Und nun kommt das eigentliche Problem:

Um die Daten des Datenloggers auslesen zu können, ist eine bestimmte Software erforderlich die allerdings nur COM1, COM2 und Netzwerk als Übertragungsschnittstellen kennt.

Versuche ich nun über den Gerätemanager von Windows 7 dem Adapter COM1 oder COM2 zuzuweisen damit die Kommunikation mit der Software möglich ist, wird mir angezeigt dass COM1 und COM2 bereits verwendet werden. Der Witz ist nur, dass alle externen Geräte an diesem PC über USB angeschlossen sind.

Wie kann ich herausbekommen, welche Geräte angeblich die beiden Comports "COM1 und COM2" verwenden?

Gruss, harlekin12


----------



## Excavated (28. November 2009)

Hast du schol mal im BIOS geschaut, ob der interne Serielle Port aktiv ist?

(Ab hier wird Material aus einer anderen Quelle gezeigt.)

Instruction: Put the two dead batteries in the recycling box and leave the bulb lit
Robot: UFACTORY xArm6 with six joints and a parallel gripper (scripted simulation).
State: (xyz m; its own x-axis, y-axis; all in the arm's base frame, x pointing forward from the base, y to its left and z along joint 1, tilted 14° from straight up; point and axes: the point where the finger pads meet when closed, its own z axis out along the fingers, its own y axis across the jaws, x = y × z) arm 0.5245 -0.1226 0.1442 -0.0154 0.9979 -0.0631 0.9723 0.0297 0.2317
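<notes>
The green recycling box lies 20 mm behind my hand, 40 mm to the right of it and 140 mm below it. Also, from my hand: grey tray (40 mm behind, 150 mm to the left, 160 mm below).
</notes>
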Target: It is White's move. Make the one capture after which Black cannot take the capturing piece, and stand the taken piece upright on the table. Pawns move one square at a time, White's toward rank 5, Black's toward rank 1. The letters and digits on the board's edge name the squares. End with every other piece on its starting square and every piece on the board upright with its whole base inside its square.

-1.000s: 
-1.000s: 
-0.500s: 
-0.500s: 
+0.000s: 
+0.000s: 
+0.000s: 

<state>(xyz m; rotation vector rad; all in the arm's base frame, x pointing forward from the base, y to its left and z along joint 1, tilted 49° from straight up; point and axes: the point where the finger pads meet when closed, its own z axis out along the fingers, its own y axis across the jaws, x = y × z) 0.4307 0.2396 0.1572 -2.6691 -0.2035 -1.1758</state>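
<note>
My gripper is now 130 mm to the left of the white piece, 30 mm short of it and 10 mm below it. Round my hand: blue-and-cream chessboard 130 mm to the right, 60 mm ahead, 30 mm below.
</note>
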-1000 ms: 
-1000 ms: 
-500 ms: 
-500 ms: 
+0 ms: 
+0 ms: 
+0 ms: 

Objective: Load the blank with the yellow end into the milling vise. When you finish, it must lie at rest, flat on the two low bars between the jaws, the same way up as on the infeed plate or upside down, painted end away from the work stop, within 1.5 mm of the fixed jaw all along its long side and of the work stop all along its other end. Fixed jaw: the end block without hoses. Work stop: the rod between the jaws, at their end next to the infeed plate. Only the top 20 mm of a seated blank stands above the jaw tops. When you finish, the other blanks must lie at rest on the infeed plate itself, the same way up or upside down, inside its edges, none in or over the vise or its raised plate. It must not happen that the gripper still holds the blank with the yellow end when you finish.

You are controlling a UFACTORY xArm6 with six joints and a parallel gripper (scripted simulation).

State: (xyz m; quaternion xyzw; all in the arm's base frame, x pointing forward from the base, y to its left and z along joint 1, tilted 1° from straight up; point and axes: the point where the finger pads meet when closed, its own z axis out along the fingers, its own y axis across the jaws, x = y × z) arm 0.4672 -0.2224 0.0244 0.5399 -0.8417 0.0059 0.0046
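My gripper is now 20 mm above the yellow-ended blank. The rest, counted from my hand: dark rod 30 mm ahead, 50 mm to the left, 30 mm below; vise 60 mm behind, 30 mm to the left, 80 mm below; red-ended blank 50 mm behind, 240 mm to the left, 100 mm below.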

Viele Mainboards besitzen noch Header-Anschlüsse für RS232-Slotblenden.


----------



## harlekin12 (28. November 2009)

Hallo,


Excavated schrieb:


> Hast du schol mal im BIOS geschaut, ob der interne Serielle Port aktiv ist? ....


danke für den Tip, werde ich mal nachschauen wenn ich das nächste Mal bei meinem Bekannten bin.

Allerdings lief die ganze Datenüberwachung schon mal unter Vista. Erst seit der Neuinstallation von "Windows 7" sind angeblich die beiden COM-Ports belegt.

Gruss, Harlekin12


----------



## amdintel (28. November 2009)

das gibt es manch mal und taucht bei win98/XP/Vista/Win 7 auf wenn 
sich ein oder der Treiber noch mal Neu installiert, 
ist der alte Port geblockt und wird als  belegt angezeigt...
das kriegt man nur weg, 
in dem man in der System Steuerung den Port einfach hin und her zwischt , also einfach auf Port 1 dann auf 2 stellen 
danach sind die wieder frei .
wenn du den Seriell Anschluss nicht brauchst,
kannste den auch gleich im Bios abschaltet, 
weil der eh dann nur unnötig eine Adresse und  IRQ belegt .


----------



## rebel4life (29. November 2009)

Vieleicht hat der PC interne Anschlüsse, welche über eine Blende herausgeführt werden müssten.

Mal im Gerätemanager diese Schnittstellen suchen und denen andere Ports zuweißen, dann sollte es gehen.

Manche Geräte haben auch einen USB auf seriell Wandler eingebaut, diese könnten sich natürlich auch Com Ports reservieren.


----------